Segmentation of things:
[
{"supercategory": "textile", "id": 92, "name": "banner"},
{"supercategory": "textile", "id": 93, "name": "cobertor"},
…
{"supercategory": "other", "id": 183, "name": "other"}
]
The number of categories starts high to avoid conflicts with object segmentation, as sometimes these tasks can be performed together (so-calledpanoptic segmentationtask, which also has a very challenging COCO dataset). IDs 92-182 are actual background elements, while ID 183 represents all other background textures that don't have separate classes.
"notes" section
This is the most important section of the dataset, containing vital information for each task for a specific COCO dataset.
{
"segmentation":
[[
239,97,
260,24,
222.04,
…
]],
"area": 2765.1486500000005,
"crowd": 0,
"image_id": 558840,
"box":
[
199,84,
200,46,
77.71,
70,88
],
"category_id": 58,
"identification": 156
}
"segmentation"
: a list of segmentation mask pixels; this is a flat list of pairs, so you should take the first and second values (x and y in the image), then the third and fourth, etc. get the coordinates; note that these are not image indices as they are float numbers - they are created and compressed by tools like the COCO annotator from raw pixel coordinates"area"
: number of pixels inside the segmentation mask"team"
: if the annotation is for a single object (value 0) or for several objects close to each other (value 1); for material segmentation, this field is always 0 and is ignored"image_id"

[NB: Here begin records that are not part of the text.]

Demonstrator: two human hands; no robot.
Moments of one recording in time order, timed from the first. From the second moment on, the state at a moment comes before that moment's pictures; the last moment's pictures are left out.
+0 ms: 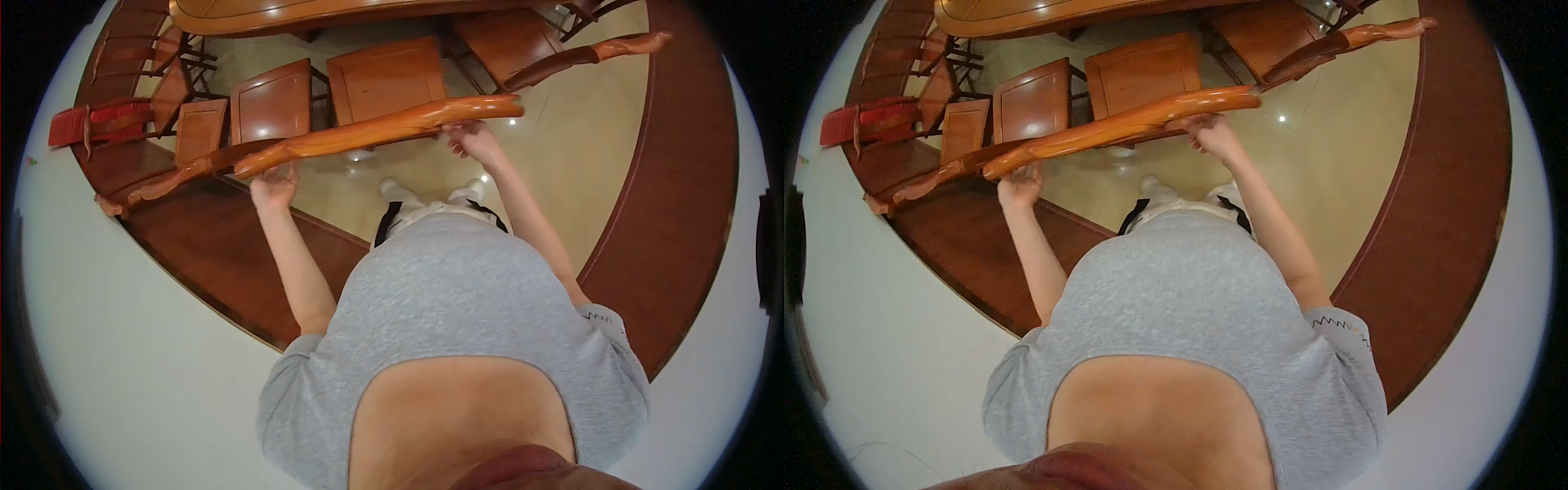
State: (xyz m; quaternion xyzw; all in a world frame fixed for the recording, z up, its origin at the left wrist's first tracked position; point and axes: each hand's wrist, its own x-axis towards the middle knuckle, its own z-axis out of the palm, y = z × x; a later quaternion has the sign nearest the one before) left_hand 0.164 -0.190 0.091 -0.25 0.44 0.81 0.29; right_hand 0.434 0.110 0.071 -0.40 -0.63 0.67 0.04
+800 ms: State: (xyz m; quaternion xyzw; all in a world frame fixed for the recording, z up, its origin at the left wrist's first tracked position) left_hand 0.241 -0.045 0.109 -0.23 0.56 0.79 -0.07; right_hand 0.482 0.205 0.098 -0.21 -0.78 0.58 0.10
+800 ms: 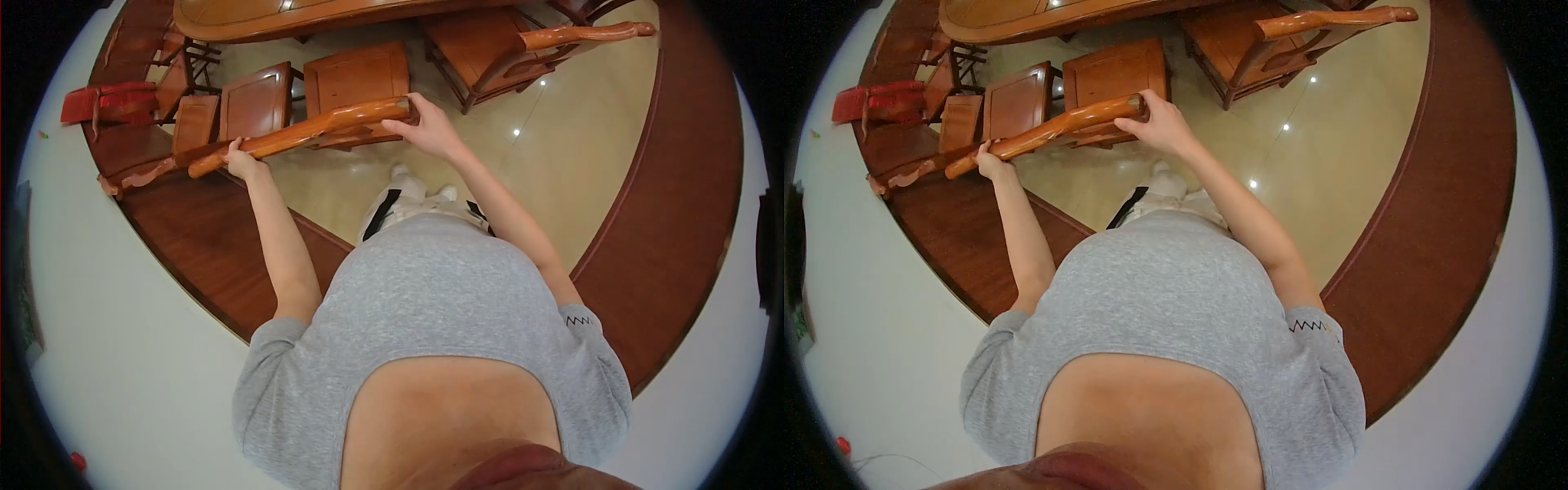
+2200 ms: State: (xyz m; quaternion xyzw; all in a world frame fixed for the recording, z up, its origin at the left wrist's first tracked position) left_hand 0.237 -0.060 0.083 -0.18 0.50 0.84 0.00; right_hand 0.409 0.192 0.138 -0.27 -0.94 0.21 -0.06
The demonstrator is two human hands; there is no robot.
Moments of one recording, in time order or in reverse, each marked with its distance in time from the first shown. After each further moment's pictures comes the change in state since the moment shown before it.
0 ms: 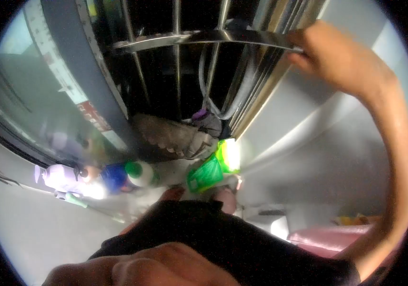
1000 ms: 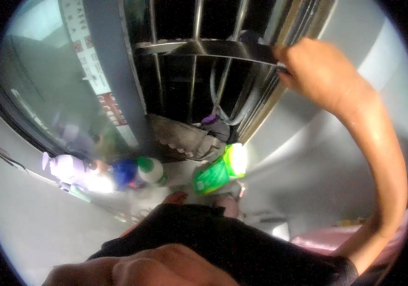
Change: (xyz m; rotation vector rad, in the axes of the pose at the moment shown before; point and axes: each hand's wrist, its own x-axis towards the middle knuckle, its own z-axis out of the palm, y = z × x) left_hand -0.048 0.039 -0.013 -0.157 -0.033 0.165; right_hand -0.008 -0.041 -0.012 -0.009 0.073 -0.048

: the 'id' field of the 'images' dictionary;Notice:this value should be used to cross-reference the image with other dictionaries, not with the"I WENT"
¡campo!"bbox"
: bounding box, i. my. the coordinates (top left x, top left y, width, height) of the rectangle around the object; is very useful for extracting individual objects from images, as in many languages like Python this can be done by accessing the array of images likeobjeto_recortado = imagen[bbox[0]:bbox[0] + bbox[2], bbox[1]:bbox[1] + bbox[3]]
"ID from category"
: object class, corresponding to the"I WENT"
field in"categories"
"I WENT"
: unique identifier for the annotation;Notice:this is just an annotation ID, this does not point to the specific image in other dictionaries!
When working with crowd images ("crowd": 1
), he"segmentation"
part might be a little different:
"segmentation":
{
"accounts": [179,27,392,41,…,55,20],
"size": [426640]
}
This is because, for a large number of pixels, explicitly enumerating all the pixels to create a segmentation mask would take up too much space. Instead, COCO uses run-length encoding (RLE) custom compression, which is very efficient as the segmentation masks are binary and RLEs for just 0s and 1s can reduce the size several times.
We explored the COCO dataset format for the most popular tasks: object detection, object segmentation, and thing segmentation. The official COCO datasets are high quality, large and suitable for entry-level projects, production environments and high-end research. I hope this article helped you understand how to interpret and work with this format for your machine learning applications.